(Your assignment): Start at the top line and retype the data exactly through to the end.

(Available data):
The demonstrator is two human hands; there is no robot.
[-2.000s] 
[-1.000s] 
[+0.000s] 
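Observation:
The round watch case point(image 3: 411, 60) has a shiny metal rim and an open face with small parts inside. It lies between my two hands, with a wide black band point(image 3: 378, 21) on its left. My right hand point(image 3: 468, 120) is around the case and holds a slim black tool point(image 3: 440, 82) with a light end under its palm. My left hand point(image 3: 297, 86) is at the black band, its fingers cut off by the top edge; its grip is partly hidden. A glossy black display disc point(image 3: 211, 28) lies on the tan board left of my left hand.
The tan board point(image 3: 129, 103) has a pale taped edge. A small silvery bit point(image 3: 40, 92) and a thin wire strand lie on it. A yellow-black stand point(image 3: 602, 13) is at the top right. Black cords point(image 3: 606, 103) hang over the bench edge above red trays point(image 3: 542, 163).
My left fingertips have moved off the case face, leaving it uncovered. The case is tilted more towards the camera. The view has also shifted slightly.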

(Expected output):
The demonstrator is two human hands; there is no robot.
[-2.000s] 
[-1.000s] 
[+0.000s] 
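Observation:
The round watch case point(image 3: 411, 60) has a shiny metal rim and an open face with small parts inside. It lies between my two hands, with a wide black band point(image 3: 378, 21) on its left. My right hand point(image 3: 468, 120) is around the case and holds a slim black tool point(image 3: 440, 82) with a light end under its palm. My left hand point(image 3: 297, 86) is at the black band, its fingers cut off by the top edge; its grip is partly hidden. A glossy black display disc point(image 3: 211, 28) lies on the tan board left of my left hand.
The tan board point(image 3: 129, 103) has a pale taped edge. A small silvery bit point(image 3: 40, 92) and a thin wire strand lie on it. A yellow-black stand point(image 3: 602, 13) is at the top right. Black cords point(image 3: 606, 103) hang over the bench edge above red trays point(image 3: 542, 163).
My left fingertips have moved off the case face, leaving it uncovered. The case is tilted more towards the camera. The view has also shifted slightly.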

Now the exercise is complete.